■ Problem description:
Render every line of the data exactly as written, and leave out the pictures.

■ Material to process:
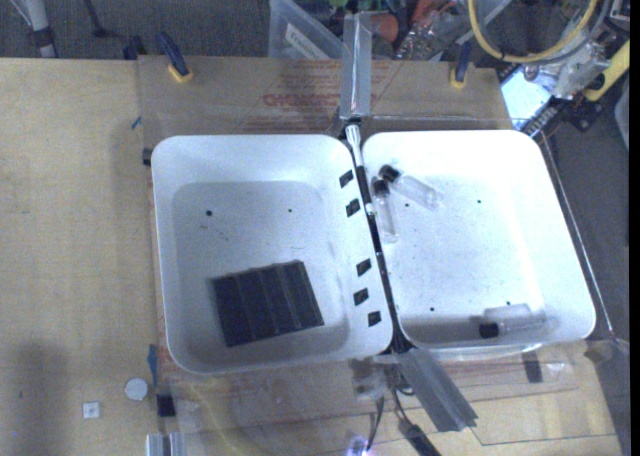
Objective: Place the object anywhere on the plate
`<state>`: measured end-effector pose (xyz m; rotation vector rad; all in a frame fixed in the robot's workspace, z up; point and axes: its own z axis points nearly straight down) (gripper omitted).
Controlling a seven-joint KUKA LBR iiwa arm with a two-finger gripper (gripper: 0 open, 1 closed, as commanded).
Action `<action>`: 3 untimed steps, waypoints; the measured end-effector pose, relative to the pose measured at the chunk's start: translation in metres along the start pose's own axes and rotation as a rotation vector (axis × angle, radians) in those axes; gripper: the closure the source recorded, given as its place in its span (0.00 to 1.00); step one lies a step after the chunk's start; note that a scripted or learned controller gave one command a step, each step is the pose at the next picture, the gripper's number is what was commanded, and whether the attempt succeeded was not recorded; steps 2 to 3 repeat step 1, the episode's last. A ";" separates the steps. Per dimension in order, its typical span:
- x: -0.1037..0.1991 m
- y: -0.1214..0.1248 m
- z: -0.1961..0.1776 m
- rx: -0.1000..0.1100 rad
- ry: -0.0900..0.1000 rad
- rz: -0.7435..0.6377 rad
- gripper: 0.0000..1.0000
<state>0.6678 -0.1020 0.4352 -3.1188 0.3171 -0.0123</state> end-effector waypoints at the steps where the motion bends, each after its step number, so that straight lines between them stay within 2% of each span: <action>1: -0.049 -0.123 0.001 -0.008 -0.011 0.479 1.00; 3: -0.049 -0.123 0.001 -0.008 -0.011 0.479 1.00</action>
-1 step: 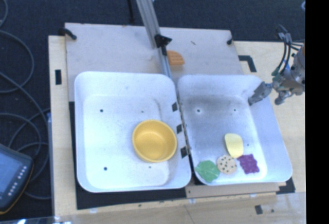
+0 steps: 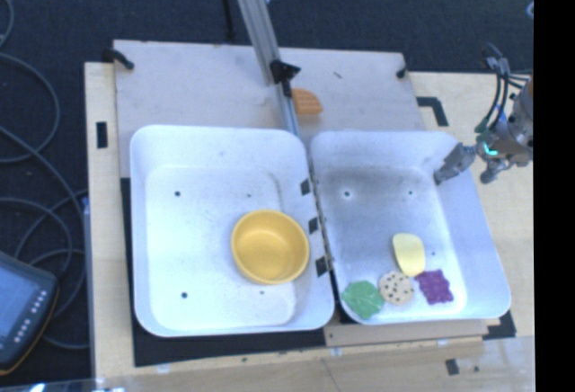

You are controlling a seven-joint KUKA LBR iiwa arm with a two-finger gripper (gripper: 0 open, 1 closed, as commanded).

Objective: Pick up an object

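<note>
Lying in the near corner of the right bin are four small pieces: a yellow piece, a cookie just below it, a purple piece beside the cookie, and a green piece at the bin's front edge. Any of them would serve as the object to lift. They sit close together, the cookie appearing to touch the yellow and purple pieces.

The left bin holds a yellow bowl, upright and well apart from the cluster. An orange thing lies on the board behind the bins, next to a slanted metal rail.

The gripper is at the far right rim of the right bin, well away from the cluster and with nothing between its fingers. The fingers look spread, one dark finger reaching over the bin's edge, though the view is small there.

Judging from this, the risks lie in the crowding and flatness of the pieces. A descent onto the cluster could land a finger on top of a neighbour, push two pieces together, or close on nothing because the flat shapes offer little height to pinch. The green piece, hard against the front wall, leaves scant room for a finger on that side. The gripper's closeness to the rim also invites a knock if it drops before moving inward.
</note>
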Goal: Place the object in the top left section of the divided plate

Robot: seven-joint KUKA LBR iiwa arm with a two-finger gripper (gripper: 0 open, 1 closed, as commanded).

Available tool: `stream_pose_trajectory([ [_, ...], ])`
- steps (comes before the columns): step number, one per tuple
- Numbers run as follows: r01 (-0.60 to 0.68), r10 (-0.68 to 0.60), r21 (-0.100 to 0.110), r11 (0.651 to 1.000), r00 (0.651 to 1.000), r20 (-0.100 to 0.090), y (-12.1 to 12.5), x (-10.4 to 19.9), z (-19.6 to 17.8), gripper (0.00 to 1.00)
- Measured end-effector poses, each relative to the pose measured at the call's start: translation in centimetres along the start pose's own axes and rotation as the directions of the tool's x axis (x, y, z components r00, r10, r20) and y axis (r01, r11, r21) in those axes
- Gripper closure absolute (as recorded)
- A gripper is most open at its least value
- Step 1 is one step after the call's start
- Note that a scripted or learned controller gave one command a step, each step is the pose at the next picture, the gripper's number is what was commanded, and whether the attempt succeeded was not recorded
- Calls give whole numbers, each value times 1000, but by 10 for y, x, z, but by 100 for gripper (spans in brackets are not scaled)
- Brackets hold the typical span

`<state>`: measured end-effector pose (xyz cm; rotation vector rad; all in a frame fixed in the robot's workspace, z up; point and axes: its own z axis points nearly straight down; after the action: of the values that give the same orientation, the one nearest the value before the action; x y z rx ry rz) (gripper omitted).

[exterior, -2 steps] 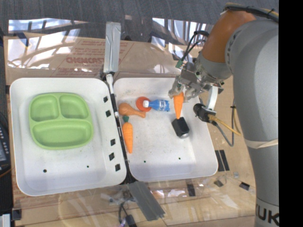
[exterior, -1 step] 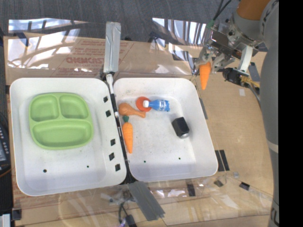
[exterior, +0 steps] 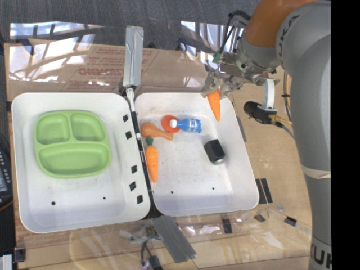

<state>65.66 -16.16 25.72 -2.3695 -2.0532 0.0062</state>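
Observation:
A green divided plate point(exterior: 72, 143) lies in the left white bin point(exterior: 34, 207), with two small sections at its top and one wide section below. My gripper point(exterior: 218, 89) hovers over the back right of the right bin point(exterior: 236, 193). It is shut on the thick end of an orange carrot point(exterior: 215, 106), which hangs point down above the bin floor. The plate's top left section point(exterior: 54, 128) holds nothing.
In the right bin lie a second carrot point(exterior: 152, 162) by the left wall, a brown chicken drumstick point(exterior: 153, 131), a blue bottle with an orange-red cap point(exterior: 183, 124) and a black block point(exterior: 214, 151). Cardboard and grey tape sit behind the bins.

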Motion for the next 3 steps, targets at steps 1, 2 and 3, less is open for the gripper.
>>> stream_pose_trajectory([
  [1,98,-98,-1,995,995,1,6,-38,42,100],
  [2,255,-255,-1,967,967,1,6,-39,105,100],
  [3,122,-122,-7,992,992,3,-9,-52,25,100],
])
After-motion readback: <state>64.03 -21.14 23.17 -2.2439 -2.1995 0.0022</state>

■ Answer to this problem:
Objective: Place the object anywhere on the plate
`<state>`: measured end-effector pose (xyz m; rotation vector rad; all in a frame fixed in the robot's workspace, z up; point and axes: its own z axis points nearly straight down) (gripper omitted).
Controlling a seven-joint KUKA LBR iiwa arm with a two-finger gripper (gripper: 0 open, 1 closed, as commanded).
Action `<action>`: 3 untimed steps, waypoints; the measured end-effector pose, relative to the pose measured at the chunk's start: translation in metres along the start pose's own axes and rotation as a rotation vector (axis × angle, radians) in those axes; gripper: the closure the source recorded, given as its place in its span (0.00 to 1.00); step one lies a step after the chunk's start; note that a scripted or learned controller gave one command a step, each step is the pose at the next picture, the gripper's number is what was commanded, and whether the attempt succeeded was not recorded; steps 2 to 3 repeat step 1, the episode's last. A ";" separates the steps. Per dimension in order, its typical span:
- x: -0.1037..0.1991 m
- y: -0.1214..0.1248 m
- z: -0.1961..0.1776 m
- rx: -0.1000..0.1100 rad
- ry: -0.0900..0.1000 rad
- rz: -0.7435..0.6377 rad
- gripper: 0.0000..1.0000
<state>0.6678 -0.1020 0.4352 -3.1188 0.3171 -0.0123</state> end-effector waypoints at the steps where the motion bends, each after its step number, so that straight lines between them stay within 2% of each span: <action>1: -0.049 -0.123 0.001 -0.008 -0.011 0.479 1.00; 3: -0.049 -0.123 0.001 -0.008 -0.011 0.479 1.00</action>
-1 step: 
+0 steps: 

You are controlling a seven-joint KUKA LBR iiwa arm with a two-finger gripper (gripper: 0 open, 1 closed, as commanded).

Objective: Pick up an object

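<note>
Lying in the near corner of the right bin are four small pieces: a yellow piece, a cookie just below it, a purple piece beside the cookie, and a green piece at the bin's front edge. Any of them would serve as the object to lift. They sit close together, the cookie appearing to touch the yellow and purple pieces.

The left bin holds a yellow bowl, upright and well apart from the cluster. An orange thing lies on the board behind the bins, next to a slanted metal rail.

The gripper is at the far right rim of the right bin, well away from the cluster and with nothing between its fingers. The fingers look spread, one dark finger reaching over the bin's edge, though the view is small there.

Judging from this, the risks lie in the crowding and flatness of the pieces. A descent onto the cluster could land a finger on top of a neighbour, push two pieces together, or close on nothing because the flat shapes offer little height to pinch. The green piece, hard against the front wall, leaves scant room for a finger on that side. The gripper's closeness to the rim also invites a knock if it drops before moving inward.
</note>
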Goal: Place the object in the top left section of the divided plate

Robot: seven-joint KUKA LBR iiwa arm with a two-finger gripper (gripper: 0 open, 1 closed, as commanded).

Available tool: `stream_pose_trajectory([ [_, ...], ])`
- steps (comes before the columns): step number, one per tuple
- Numbers run as follows: r01 (-0.60 to 0.68), r10 (-0.68 to 0.60), r21 (-0.100 to 0.110), r11 (0.651 to 1.000), r00 (0.651 to 1.000), r20 (-0.100 to 0.090), y (-12.1 to 12.5), x (-10.4 to 19.9), z (-19.6 to 17.8), gripper (0.00 to 1.00)
- Measured end-effector poses, each relative to the pose measured at the call's start: translation in centimetres along the start pose's own axes and rotation as the directions of the tool's x axis (x, y, z components r00, r10, r20) and y axis (r01, r11, r21) in those axes
- Gripper closure absolute (as recorded)
- A gripper is most open at its least value
- Step 1 is one step after the call's start
- Note that a scripted or learned controller gave one command a step, each step is the pose at the next picture, the gripper's number is what was commanded, and whether the attempt succeeded was not recorded
- Calls give whole numbers, each value times 1000, but by 10 for y, x, z, but by 100 for gripper (spans in brackets are not scaled)
- Brackets hold the typical span

`<state>`: measured end-effector pose (xyz cm; rotation vector rad; all in a frame fixed in the robot's workspace, z up; point and axes: its own z axis points nearly straight down; after the action: of the values that give the same orientation, the one nearest the value before the action; x y z rx ry rz) (gripper omitted).

[exterior, -2 steps] 
[exterior, -1 step] 
[exterior, +0 steps] 

<state>65.66 -16.16 25.72 -2.3695 -2.0532 0.0062</state>
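Observation:
A green divided plate point(exterior: 72, 143) lies in the left white bin point(exterior: 34, 207), with two small sections at its top and one wide section below. My gripper point(exterior: 218, 89) hovers over the back right of the right bin point(exterior: 236, 193). It is shut on the thick end of an orange carrot point(exterior: 215, 106), which hangs point down above the bin floor. The plate's top left section point(exterior: 54, 128) holds nothing.
In the right bin lie a second carrot point(exterior: 152, 162) by the left wall, a brown chicken drumstick point(exterior: 153, 131), a blue bottle with an orange-red cap point(exterior: 183, 124) and a black block point(exterior: 214, 151). Cardboard and grey tape sit behind the bins.
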
Motion for the next 3 steps, targets at steps 1, 2 and 3, less is open for the gripper.
>>> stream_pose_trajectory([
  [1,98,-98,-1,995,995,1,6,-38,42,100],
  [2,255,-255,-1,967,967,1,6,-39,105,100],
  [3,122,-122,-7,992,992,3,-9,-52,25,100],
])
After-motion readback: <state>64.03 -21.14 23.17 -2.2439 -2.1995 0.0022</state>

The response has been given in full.